(Recorded information Opens)

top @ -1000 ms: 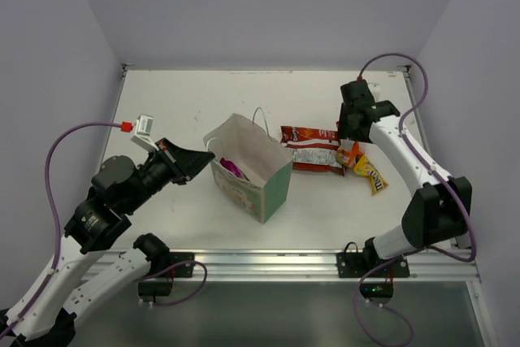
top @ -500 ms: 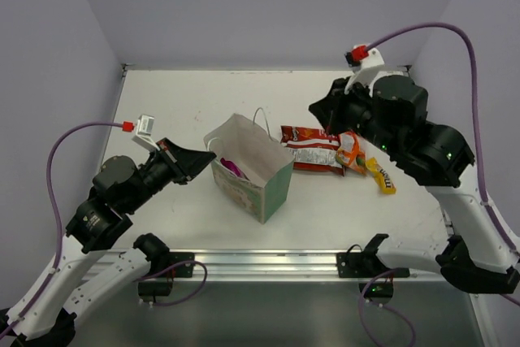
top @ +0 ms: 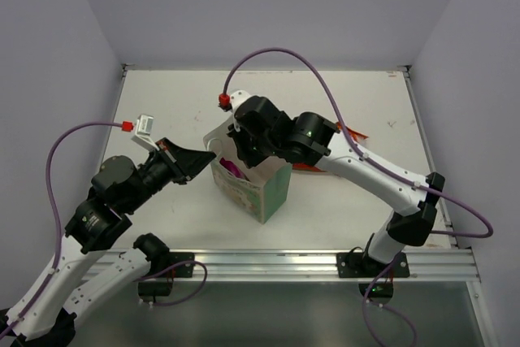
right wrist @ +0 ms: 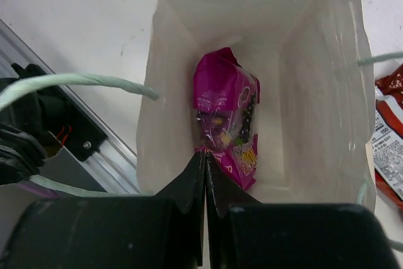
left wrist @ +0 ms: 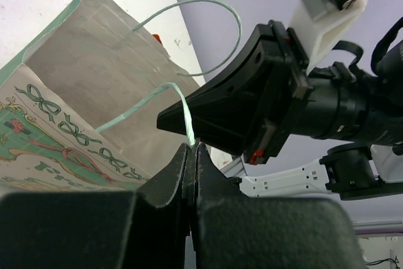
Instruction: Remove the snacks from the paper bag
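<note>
The paper bag [top: 268, 188] stands upright mid-table with its mouth open. My left gripper [top: 213, 154] is shut on its thin string handle [left wrist: 182, 102], pinched at the fingertips [left wrist: 192, 147]. My right gripper [top: 241, 153] hangs just over the bag's mouth, shut with nothing between its fingers [right wrist: 205, 154]. Below it a magenta snack packet [right wrist: 227, 111] lies on the bag's floor, also seen from above [top: 233, 168]. A red-and-white packet [right wrist: 389, 137] lies on the table outside the bag; the right arm hides most of it in the top view.
The right arm [top: 366, 168] stretches across the table's right half, over the packets lying there. An orange scrap [top: 360, 136] shows behind it. The metal rail [top: 268, 262] runs along the near edge. Walls close in the left, back and right sides.
The right arm swung from the packets on the right to above the bag's mouth, and its jaws closed. The left gripper kept its hold on the handle.
</note>
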`<state>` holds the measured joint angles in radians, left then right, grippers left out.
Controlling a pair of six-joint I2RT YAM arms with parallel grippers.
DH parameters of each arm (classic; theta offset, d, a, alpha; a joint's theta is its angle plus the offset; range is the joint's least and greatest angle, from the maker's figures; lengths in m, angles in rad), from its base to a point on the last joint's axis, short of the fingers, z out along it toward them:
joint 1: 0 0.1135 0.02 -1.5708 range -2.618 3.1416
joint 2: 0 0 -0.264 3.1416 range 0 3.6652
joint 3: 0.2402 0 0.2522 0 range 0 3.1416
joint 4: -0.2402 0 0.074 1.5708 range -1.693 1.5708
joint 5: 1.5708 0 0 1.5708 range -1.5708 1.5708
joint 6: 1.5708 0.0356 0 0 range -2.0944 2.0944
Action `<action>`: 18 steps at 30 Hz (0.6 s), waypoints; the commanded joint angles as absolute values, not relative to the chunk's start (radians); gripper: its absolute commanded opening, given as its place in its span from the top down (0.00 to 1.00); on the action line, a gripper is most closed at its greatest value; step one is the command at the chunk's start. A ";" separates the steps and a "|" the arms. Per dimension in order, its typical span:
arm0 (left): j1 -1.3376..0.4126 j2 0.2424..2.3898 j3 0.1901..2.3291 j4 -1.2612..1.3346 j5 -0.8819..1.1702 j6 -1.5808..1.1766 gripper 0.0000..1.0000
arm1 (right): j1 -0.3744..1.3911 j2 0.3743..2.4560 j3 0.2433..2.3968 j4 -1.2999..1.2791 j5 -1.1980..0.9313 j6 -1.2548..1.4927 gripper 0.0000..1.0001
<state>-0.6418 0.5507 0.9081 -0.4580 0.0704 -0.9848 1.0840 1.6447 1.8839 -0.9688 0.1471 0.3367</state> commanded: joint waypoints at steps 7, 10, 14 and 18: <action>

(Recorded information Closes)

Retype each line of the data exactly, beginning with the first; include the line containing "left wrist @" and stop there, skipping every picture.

top @ -1000 ms: 
top @ -500 ms: 
top @ +0 ms: 
right wrist @ +0 ms: 
left wrist @ +0 ms: 

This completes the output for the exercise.